ExternE (External Cost Of Energy) Projesi
Çevre politikaları ve sürdürülebi­lirlik stratejilerini geliştirme konu­sunda uluslararası topluluk içinde öncü konumda olan AB’nin 1991’de Avrupa Araştırma Ağı içinde baş­lattığı ExternE Projesi, 20 ülkede, 50 araştırma ekibiyle hazırlanmış­tır. Enerji üretimi ve çevriminin fi­ziki, çevresel ve toplumsal etkileri hayli karmaşıktır; tahmin ve hesap­lama güçlükleri olduğu gibi farklı düşüncelerin çatıştığı bir alandır. Buna rağmen ExternE artık Bir­lik içinde yaygın olarak uygula­nan bir yöntem haline gelmiştir. Proje, hem üretim hem de tüketim­den kaynaklanan dışsal maliyetleri değerlendirir. Bu yöntemde öncelik­le verilen hasarın maliyetleri hesap­lanır.

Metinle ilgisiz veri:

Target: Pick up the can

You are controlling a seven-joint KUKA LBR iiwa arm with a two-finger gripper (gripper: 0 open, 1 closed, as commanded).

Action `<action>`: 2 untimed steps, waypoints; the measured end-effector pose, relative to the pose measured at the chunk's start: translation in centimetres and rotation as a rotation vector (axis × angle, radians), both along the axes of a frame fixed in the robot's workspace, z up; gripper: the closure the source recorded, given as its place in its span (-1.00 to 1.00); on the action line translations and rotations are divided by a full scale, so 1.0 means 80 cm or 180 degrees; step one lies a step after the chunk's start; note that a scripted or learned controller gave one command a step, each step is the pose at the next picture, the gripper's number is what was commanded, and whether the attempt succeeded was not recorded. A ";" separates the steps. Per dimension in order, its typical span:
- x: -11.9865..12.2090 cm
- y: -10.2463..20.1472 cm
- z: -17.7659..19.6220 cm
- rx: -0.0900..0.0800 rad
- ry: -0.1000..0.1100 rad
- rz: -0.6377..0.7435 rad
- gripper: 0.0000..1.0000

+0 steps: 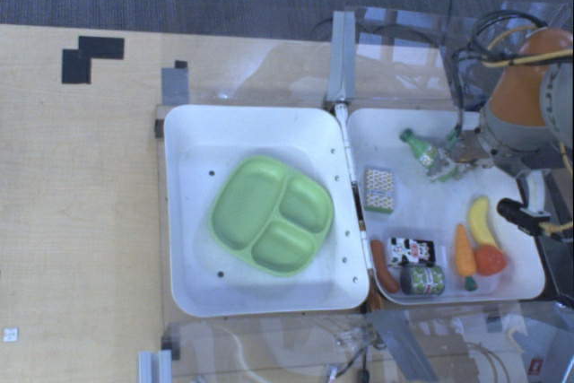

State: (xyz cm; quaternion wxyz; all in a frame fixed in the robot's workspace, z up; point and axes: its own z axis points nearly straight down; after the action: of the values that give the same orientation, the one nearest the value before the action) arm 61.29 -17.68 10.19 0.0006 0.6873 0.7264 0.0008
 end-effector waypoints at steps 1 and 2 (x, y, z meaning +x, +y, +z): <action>-0.003 0.100 0.133 -0.0001 -0.0005 -0.0112 1.00; -0.003 0.100 0.133 -0.0002 -0.0002 -0.0112 -1.00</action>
State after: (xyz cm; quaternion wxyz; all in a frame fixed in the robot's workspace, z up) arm 61.03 -9.68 20.81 0.0011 0.7000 0.7141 0.0009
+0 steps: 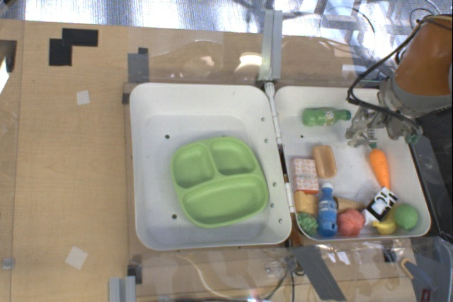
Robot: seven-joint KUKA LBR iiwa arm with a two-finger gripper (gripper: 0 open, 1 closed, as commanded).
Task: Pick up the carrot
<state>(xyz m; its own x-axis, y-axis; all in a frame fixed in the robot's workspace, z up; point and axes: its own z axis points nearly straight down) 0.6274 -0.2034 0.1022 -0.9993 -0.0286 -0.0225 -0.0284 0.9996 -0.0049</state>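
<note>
The orange carrot [380, 167] lies flat in the right bin [419, 173], near its right wall, with its thick end toward the back. My gripper [364, 136] hangs just behind and to the left of that thick end, close above the bin floor. Its fingers stand open with nothing between them. The carrot is apart from the gripper and rests on the bin floor. The grey arm with its orange band [430, 64] comes in from the right edge.
A green bottle [325, 116] lies left of the gripper. A tan bun [325, 160], a pink packet [305, 175], a blue bottle [326, 208], a red ball [350, 221], a black-and-white cube [382, 203] and a green ball [406, 216] crowd the bin's front. The left bin [152, 117] holds a green divided plate [221, 180].
</note>
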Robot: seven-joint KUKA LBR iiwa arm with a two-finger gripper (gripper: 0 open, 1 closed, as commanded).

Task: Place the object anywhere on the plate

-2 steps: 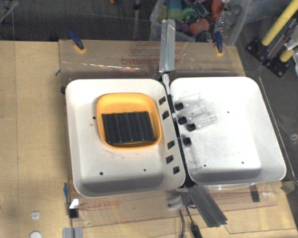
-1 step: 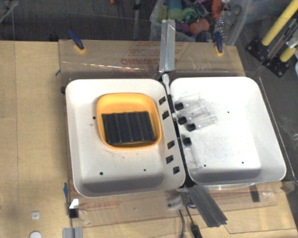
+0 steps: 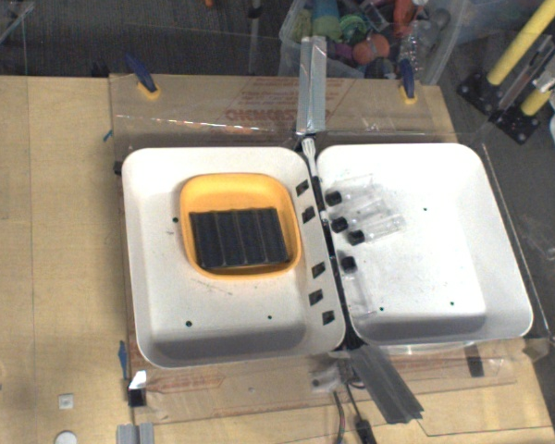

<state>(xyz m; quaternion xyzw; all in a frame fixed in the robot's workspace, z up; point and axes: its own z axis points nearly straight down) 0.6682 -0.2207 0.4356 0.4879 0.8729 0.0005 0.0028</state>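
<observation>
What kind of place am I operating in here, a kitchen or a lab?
Most likely a robotics lab, not a kitchen: two white bins clamped to a wooden bench, an orange plate staged in the left one, and a clear tub of assorted toys behind.

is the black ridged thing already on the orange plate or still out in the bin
On the plate. The black ridged object lies flat inside the orange plate, whose rim shows all around it, in the left bin.

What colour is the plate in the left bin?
Orange-yellow plate, dark ribbed block on it; camera view.

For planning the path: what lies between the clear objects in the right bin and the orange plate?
The camera view shows the divider between the clear objects and orange plate.
</observation>
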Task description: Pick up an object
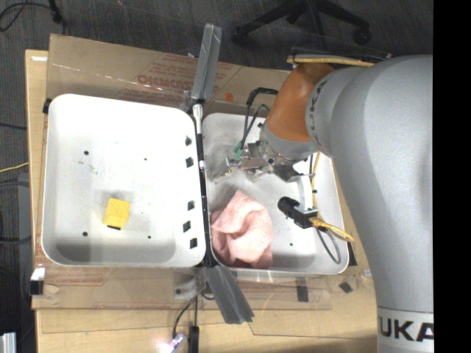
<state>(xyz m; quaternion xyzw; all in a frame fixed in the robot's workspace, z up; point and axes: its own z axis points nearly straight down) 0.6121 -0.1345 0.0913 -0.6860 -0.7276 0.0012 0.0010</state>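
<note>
On the bench's two white bins (66,116), the gripper (246,160) hangs in the right one, grip state I cannot tell, with the pink cloth (241,230) just below it toward the near wall.

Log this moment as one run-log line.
arm: over right bin | gripper: low at the bin's back, grip state unclear | pink cloth: front of right bin, apart from gripper | yellow sponge: left bin

Arm (368,145) bent low, wrist down
</note>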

Bu, insan sağlığı, tarımsal ürün ve malzeme gibi ana kategoriler üze­rinden ve refah kaybı veya ödeme is­tekliliği dikkate alınarak yapılır. Kü­resel ısınmaya ve ekosistemlere olan etkiler gibi hasar maliyetinin geniş bir menzilde ve yüksek belirsizlikle hesaplandığı durumlarda, istenen amaca ulaşmak için marjinal ve top­lam kaçınma maliyetleri kullanılır. Projede bugüne kadar daha çok yakıt döngülerinin ve ulaşımın so­nuçlarına ağırlık veren çalışmala­rın kapsamı endüstriyel faaliyetleri de içine alacak şekilde genişletildi. Proje, bir mülkiyet hakkı ve pazar değeri olmayan dışsallıkların değer­lemesini yaparak, bunları düzeltici politikalara dahil etmeye çalışıyor. İçselleştirme yollarından en bili­nenlerinden biri çevre vergileri­dir. Bir diğeri temiz enerji tek­nolojilerini destekleme ve teşvik politikalarıdır.

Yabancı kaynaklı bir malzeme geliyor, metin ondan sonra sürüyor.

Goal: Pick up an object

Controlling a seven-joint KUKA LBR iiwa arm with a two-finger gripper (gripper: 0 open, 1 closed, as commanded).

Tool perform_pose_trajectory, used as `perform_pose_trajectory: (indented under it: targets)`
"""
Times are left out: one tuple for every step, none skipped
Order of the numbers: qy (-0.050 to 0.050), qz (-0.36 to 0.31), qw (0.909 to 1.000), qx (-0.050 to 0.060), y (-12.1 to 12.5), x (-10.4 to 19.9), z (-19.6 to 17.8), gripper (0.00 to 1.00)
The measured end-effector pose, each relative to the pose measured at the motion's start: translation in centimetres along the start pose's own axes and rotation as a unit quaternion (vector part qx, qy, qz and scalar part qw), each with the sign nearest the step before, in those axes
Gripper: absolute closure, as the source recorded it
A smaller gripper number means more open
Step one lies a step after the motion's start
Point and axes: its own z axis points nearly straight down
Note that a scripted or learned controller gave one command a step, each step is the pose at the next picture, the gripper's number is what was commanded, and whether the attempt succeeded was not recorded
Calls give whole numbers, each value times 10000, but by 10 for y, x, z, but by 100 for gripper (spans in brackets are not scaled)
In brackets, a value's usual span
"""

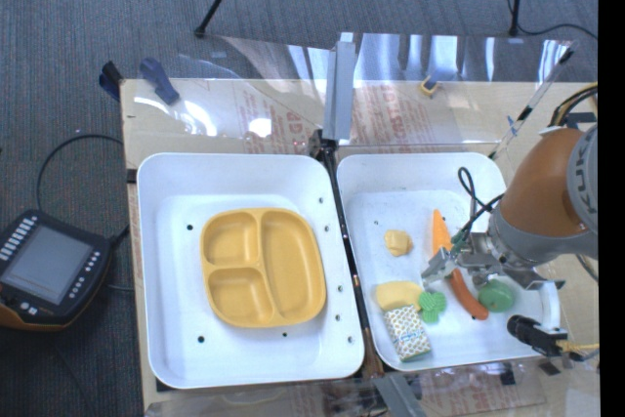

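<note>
Orange band: wraps the arm [552, 186] at the right of the frame, a broad copper-coloured collar above the grey wrist.
Arm pose: it enters from the right edge at mid-height and leans down and leftward over the right bin [391, 173], the wrist lower than the band and turned toward the bin's middle.
Gripper [444, 261]: sits low over the right bin's floor, its metal parts pointing left; how far apart they stand I cannot tell, the tips being too small and cluttered to read.
Cable: a dark loop rises from the wrist toward the bin's upper right.
Carrot [439, 231]: orange, lying upright in the frame just above and left of the gripper, very near it; touching or not, I cannot tell.
Red sausage shape [467, 296]: slanted, just below the gripper.
Green round piece [495, 296]: right of the red shape, under the wrist.
Small green piece [433, 305]: lower left of the gripper.
Yellow lump [397, 242]: left of the carrot, apart from it.
Larger yellow piece [397, 294]: lower centre of the right bin, beside the small green piece.
Patterned packet [408, 333]: near the bin's bottom rim.
Left bin [166, 210]: bears a yellow divided plate [262, 266] at its centre.
</note>
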Motion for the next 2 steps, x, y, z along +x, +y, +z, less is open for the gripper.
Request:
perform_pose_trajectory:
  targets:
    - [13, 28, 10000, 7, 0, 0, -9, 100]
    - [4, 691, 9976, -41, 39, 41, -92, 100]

AB politikaları, üye devletlerin, yeni yapılacak yenilene­bilir enerji tesislerine, engellenecek dışsal maliyet tutarı kadar işlet­me hibesi vermelerini öngörüyor. ExternE yönteminin yanı sıra, Yeşil Muhasebe Sistemi, Hayat-Döngüsü Analizi, Teknoloji Karşılaştırması, Fayda-Maliyet Analizi gibi değer­lendirme yöntemleri, dışsal mali­yetlerin sayısal sonuçlarını ortaya çıkarmak ve içselleştirmek için pek çok ülkede kullanılmaya başlandı. İçinde yaşadığımız zamanın tekinsiz ve tehlikeli seyrine, yönetimlerin ve çoğunluğun gerçeklik karşısındaki aymazlığına rağmen sürdürülebilir­lik anlayışının başta ekonomi olmak üzere tüm sistemlerle bütünleşti­ği bir dünyaya doğru evrildiğimizi ümit ediyor; bu süreçte üzerinde çok duracağımız müşterekler ve dış­sallıklar konularını daha ayrıntılı ele almaya devam etmemiz gerektiğini düşünüyorum.